Wolfson Institute of Preventive Medicine, Barts and the London School of Medicine and Dentistry, Charterhouse Square, EC1M 6BQ, London.
J Med Screen. 2014 Mar;21(1):51-6. doi: 10.1177/0969141313517497. Epub 2014 Jan 9.
The area under a receiver operating characteristic (ROC) curve (the AUC) is used as a measure of the performance of a screening or diagnostic test. We here assess the validity of the AUC.
Assuming the test results follow Gaussian distributions in affected and unaffected individuals, standard mathematical formulae were used to describe the relationship between the detection rate (DR) (or sensitivity) and the false-positive rate (FPR) of a test with the AUC. These formulae were used to calculate the screening performance (DR for a given FPR, or FPR for a given DR) for different AUC values according to different standard deviations of the test result in affected and unaffected individuals.

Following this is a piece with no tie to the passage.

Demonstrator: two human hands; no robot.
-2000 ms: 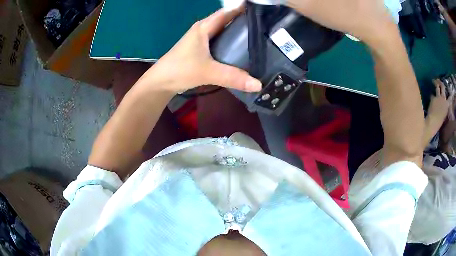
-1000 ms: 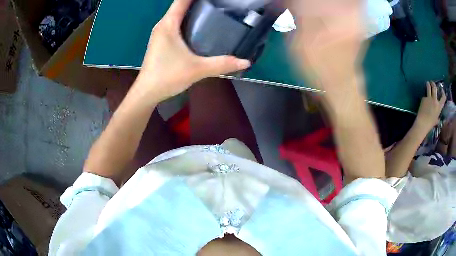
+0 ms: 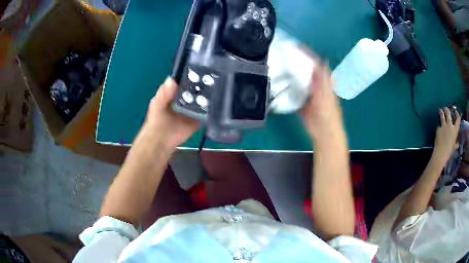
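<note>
A black-grey security camera (image 3: 221, 72) is held up over the bench's front edge, its round dome head at the top, the dark square lens window at lower right and a lamp panel with four pale dots at lower left. My left hand (image 3: 172, 115) grips its lower left side. My right hand (image 3: 321, 97), blurred, is at the right of the camera, its fingers at the edge of a white crumpled cloth (image 3: 289, 72). The cloth is beside and partly behind the camera.
A white squeeze bottle (image 3: 361, 68) lies on the green bench (image 3: 380, 123) at right. Another black camera (image 3: 408, 49) lies beyond it. Another person's hand (image 3: 448, 128) is at far right. An open carton (image 3: 61, 113) with black units stands at left; red stools are below the bench.
The camera has turned so its lens window and lamps face me. My right hand has moved to the white cloth. The view has shifted, bringing the bottle into the picture.
</note>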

The DR for a given FPR is strongly dependent on relative differences in the standard deviation of the test variable in affected and unaffected individuals. Consequently, two tests with the same AUC can have a different DR for the same FPR. For example, an AUC of 0.75 has a DR of 24% for a 5% FPR if the standard deviations are the same in affected and unaffected individuals, but 39% for the same 5% FPR if the standard deviation in affected individuals is 1.5 times that in unaffected individuals.

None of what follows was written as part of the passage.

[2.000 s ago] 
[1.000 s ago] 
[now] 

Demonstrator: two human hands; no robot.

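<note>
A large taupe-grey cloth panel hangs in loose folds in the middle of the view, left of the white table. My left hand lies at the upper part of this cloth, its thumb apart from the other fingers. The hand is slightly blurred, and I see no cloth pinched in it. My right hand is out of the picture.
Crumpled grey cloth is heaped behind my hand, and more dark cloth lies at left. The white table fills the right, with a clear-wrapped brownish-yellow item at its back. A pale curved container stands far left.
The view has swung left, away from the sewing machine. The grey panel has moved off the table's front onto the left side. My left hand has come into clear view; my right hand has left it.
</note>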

The AUC is an unreliable measure of screening performance because in practice the standard deviation of a screening or diagnostic test in affected and unaffected individuals can differ. The problem is avoided by not using AUC at all, and instead specifying DRs for given FPRs or FPRs for given DRs.
受试者工作特征(ROC)曲线下面积(AUC)用于衡量筛查或诊断测试的性能。我们在此评估 AUC 的有效性。
假设受检者和未受检者的测试结果呈正态分布,我们使用标准数学公式描述测试的检出率(DR)(或敏感性)与假阳性率(FPR)和 AUC 之间的关系。这些公式用于根据受检者和未受检者的测试结果标准差的不同,计算不同 AUC 值的筛查性能(给定 FPR 的 DR,或给定 DR 的 FPR)。
给定 FPR 的 DR 强烈依赖于受检者和未受检者的测试变量标准差的相对差异。因此,具有相同 AUC 的两个测试可能具有相同 FPR 的不同 DR。例如,如果受检者和未受检者的标准偏差相同,那么 AUC 为 0.75 的测试在 FPR 为 5%时的 DR 为 24%,但如果受检者的标准偏差是未受检者的 1.5 倍,则相同 FPR 的 DR 为 39%。
AUC 是一种不可靠的筛查性能衡量指标,因为在实践中,受检者和未受检者的筛查或诊断测试的标准偏差可能不同。通过完全不使用 AUC 并指定给定 FPR 的 DR 或给定 DR 的 FPR 来避免该问题。